The markers specific for cell lineages and cell subtypes need to be defined as lists in the input config file cell_annotation.json file. The default names are major_markers for the major cell lineages and subtype_markers for the cell subtypes. Make sure that these names exist in the input file or specify the names of these lists by adding the following lines in the script for running TYPEx:

--major_markers 'users_major_markers' \
--subtype_markers 'users_subtype_markers' \

  1. ERROR: Cell type-specific markers not provided for positivity calling/

The markers used for positivity calling are not found specified in typing_params.json. By default, three markers, CD3, CD4, and CD8a are specified as follows:

 // Markers used for detecting expression
   "threshold":{
       "markers":["CD3", "CD4", "CD8a"],
       "high_frequency":["CD3_CD4", "CD3_CD8a"],
       "variable":["CD4"],
       "low_frequency":["CD3"],
       "rare":["CD8a", "CD4_CD8a", "CD3_CD4_CD8a"]
 },

  1. ERROR: The marker names defined for thresholding in typing_params.json are not in the input cell-by-marker matrix.

At least one of the markers used for positivity calling and specified in typing_params.json could not be found among the markers in the cell-by-marker intensity matrix.

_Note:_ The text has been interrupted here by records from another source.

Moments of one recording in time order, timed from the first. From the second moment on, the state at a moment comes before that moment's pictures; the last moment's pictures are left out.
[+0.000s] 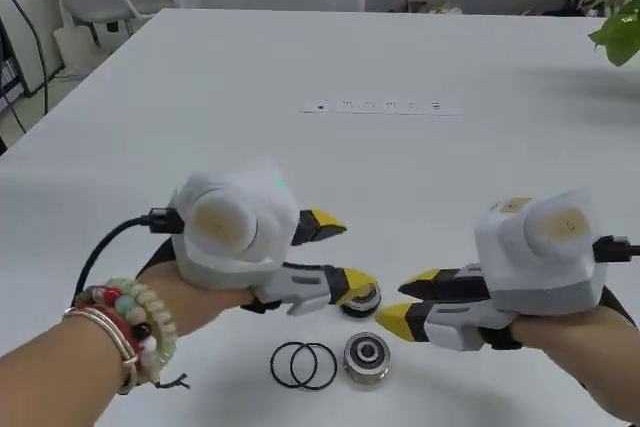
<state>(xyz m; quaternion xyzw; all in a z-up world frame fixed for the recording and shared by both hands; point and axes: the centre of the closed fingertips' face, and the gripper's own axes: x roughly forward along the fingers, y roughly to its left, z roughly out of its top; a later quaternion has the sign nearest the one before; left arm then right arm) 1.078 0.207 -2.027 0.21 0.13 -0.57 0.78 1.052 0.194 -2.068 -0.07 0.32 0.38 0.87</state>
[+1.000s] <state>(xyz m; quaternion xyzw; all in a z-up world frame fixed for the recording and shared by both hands) 1.077 0.202 -2.063 0.19 0.20 -0.58 0.77 1.065 0.206 -2.080 -0.07 0.32 0.38 0.87</state>
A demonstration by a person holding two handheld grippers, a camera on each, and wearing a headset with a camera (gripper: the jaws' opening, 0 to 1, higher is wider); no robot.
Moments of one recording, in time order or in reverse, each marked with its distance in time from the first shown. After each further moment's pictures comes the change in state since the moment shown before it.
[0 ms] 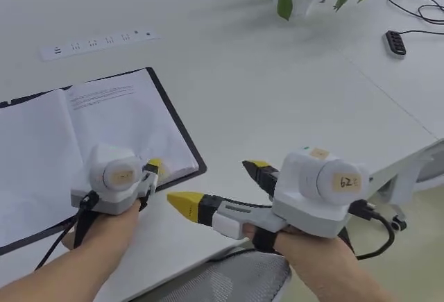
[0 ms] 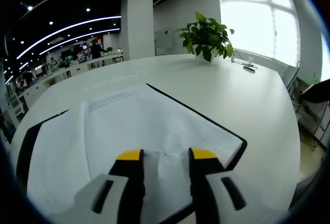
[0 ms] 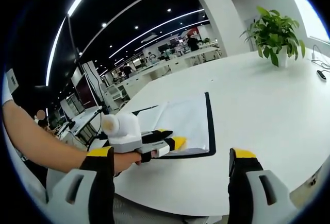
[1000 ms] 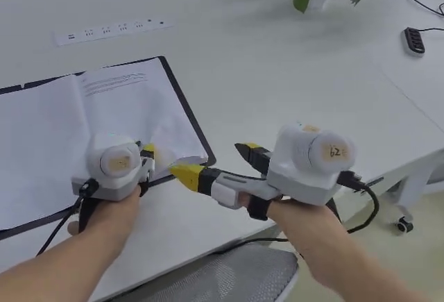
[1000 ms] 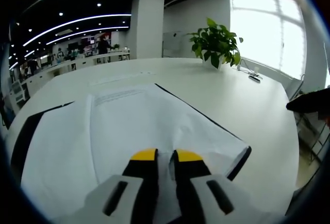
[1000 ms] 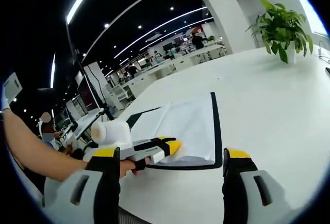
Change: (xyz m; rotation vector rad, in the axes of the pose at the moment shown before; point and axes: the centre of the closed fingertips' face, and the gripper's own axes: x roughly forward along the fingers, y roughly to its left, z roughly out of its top) left arm -0.003 0.011 0.000 -0.099 -0.015 0.021; right arm 0.042 -0.008 0.011 0.023 -0.002 0.066
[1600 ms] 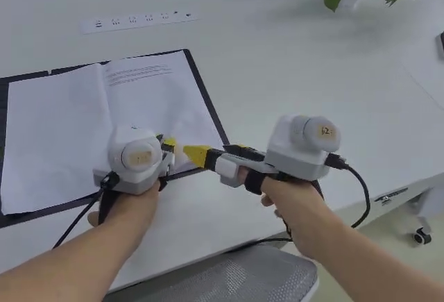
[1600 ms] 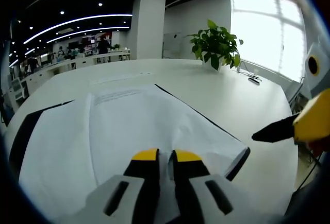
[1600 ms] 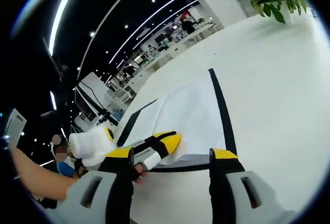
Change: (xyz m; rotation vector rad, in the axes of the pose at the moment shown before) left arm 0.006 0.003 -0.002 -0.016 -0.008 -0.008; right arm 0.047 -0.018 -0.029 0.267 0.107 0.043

Make sure that the markers specified as below by default, CD3, CD4, and CD8a have been included in the antibody panel and are correctly specified.

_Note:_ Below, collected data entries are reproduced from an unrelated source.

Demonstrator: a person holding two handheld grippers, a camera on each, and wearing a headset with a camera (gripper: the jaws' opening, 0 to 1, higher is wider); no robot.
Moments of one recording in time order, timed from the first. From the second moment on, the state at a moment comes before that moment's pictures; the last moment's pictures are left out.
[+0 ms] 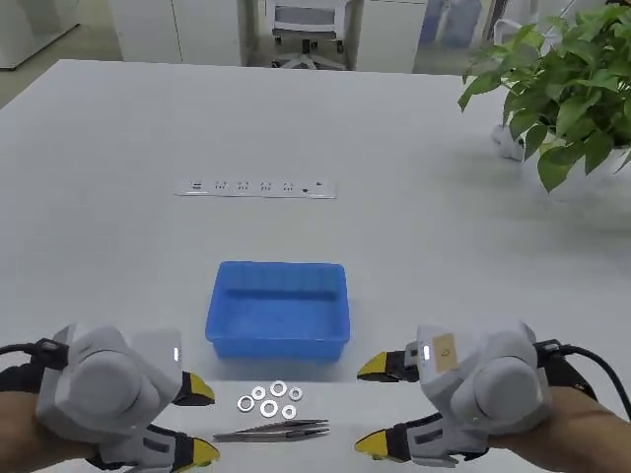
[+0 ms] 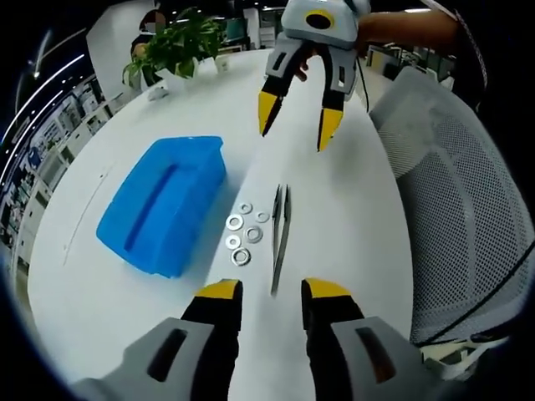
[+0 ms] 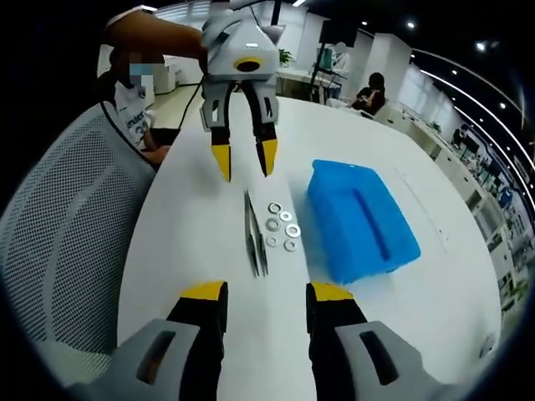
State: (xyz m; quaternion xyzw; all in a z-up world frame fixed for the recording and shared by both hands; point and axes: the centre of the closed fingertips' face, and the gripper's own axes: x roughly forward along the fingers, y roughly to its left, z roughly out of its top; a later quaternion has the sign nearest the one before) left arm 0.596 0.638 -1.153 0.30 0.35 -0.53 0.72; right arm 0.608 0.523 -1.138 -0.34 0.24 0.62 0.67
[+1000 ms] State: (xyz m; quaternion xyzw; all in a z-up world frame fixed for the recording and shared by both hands) left arm 0.597 0.634 -1.180 0.32 0.38 -0.55 0.67; right arm 0.603 0.564 -1.175 -0.34 0.26 0.66 0.61
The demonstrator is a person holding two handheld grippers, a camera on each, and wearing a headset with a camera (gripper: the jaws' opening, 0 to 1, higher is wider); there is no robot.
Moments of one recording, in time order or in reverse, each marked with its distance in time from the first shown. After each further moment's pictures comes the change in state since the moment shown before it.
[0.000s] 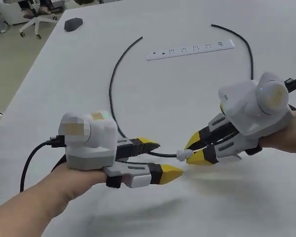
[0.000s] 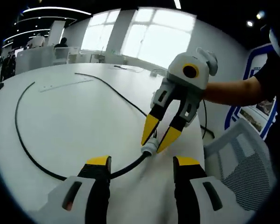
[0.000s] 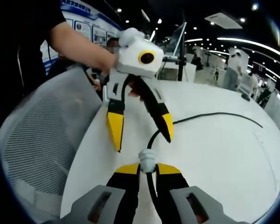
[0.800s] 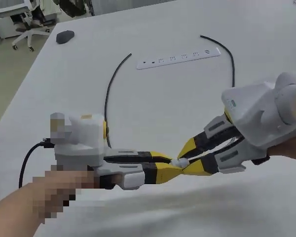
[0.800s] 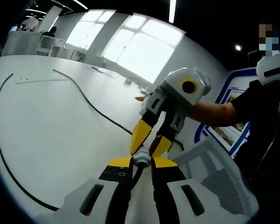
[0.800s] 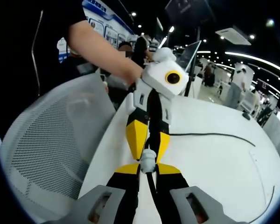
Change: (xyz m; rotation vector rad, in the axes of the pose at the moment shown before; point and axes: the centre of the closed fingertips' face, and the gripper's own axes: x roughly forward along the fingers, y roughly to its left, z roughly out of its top) left arm -0.005 -0.057 0.016 -0.085 -0.020 -0.255; right arm -0.026 0.034 0.027 -0.096 -0.058 -0.004
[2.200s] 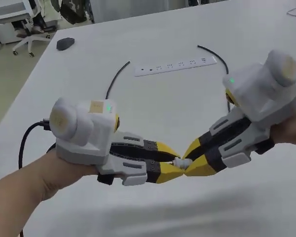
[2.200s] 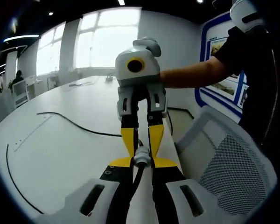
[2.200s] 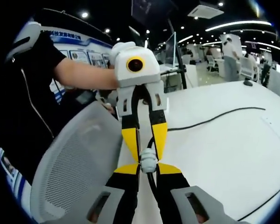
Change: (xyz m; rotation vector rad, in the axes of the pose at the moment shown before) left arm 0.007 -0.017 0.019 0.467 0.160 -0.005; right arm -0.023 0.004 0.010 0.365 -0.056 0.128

     // Markers used for detecting expression
       "threshold":{
           "markers":["CD3", "CD4", "CD8a"],
           "high_frequency":["CD3_CD4", "CD3_CD8a"],
           "variable":["CD4"],
           "low_frequency":["CD3"],
           "rare":["CD8a", "CD4_CD8a", "CD3_CD4_CD8a"]
  },

  1. ERROR: Verify that the marker combinations in typing_params.json are valid.

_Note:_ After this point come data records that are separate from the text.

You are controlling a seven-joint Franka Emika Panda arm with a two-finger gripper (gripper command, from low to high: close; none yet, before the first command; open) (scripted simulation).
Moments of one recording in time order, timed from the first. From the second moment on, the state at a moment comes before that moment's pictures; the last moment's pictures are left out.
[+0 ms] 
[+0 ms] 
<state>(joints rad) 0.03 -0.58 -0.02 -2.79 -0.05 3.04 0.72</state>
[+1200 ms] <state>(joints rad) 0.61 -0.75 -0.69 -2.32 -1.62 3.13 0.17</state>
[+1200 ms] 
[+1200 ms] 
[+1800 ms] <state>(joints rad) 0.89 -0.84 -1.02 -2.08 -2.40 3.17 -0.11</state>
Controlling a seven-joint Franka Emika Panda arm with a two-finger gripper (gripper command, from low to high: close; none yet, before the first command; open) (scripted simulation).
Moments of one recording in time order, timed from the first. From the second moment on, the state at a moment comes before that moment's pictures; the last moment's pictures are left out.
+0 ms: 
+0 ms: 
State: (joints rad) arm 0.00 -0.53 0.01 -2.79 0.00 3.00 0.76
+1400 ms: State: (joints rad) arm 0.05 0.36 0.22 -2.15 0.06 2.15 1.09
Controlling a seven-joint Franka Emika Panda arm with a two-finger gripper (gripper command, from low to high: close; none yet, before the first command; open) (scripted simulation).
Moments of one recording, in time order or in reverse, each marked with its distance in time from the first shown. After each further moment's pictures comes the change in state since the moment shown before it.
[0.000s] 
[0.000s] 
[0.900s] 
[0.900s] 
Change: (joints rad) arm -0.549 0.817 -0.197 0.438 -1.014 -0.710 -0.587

At least one of the marker marker combinations used for positivity calling and specified in typing_params.json could not be found. Make sure that the marker combinations are a valid combination of the three markers, in the same order as in the markers list. For example, in the default settings for CD3, CD4, and CD8a, shown below, CD3_CD4 and CD4_CD8a are valid combinations of existing markers in the order the markers are specified, CD3, CD4 and CD8a. However, CD4_CD3 is not a valid combination, because it is not in the order they are specified. CD4_CD8 is also not a valid combination, because CD8a but not CD8 is present in the panel of markers.

     // Markers used for detecting expression
       "threshold":{
           "markers":["CD3", "CD4", "CD8a"],
           "high_frequency":["CD3_CD4", "CD3_CD8a"],
           "variable":["CD4"],
           "low_frequency":["CD3"],
           "rare":["CD8a", "CD4_CD8a", "CD3_CD4_CD8a"]
  },

  1. “ERROR: Please make sure that both models have run.”

This error occurs when the probabilistic models have not been completed, likely because the processes have been cached from a previous run. Remove the cached directory ‘work’ and restart the script for running TYPEx.

  1. ERROR: Intensity values missing for <number of> cells. Cannot create a model with NAs for the following cell types.

This error occurs when TYPEx has successfully run, and it is restarted with modified definitions for the major cell lineages in cell_type_annotation.json. The cell subtype definitions can be modified, and TYPEx can be rerun but changing the major cell annotations is not recommended. Indicate a new release to run TYPEx with modified definitions for major cell lineages.

  1. Cell-by-marker matrix is empty.

If using deep-imcyto as input, make sure that the metal-Ab namings is consistent across all mcd files used as input to deep-imcyto. Unless the metal-Ab names are consistent acorss the mcd files, TYPEx will consider these as different marker names. There will be no markers with definite values (non-NAs) for all cell objects.

  1. Pipeline has copmleted after the formatting input files (PREPROCESS) without starting processes related to tissue segmentation (TISSEG) processes and typing.

Review the config file tissue_segmentation.json for any syntax errors or use an online json validator.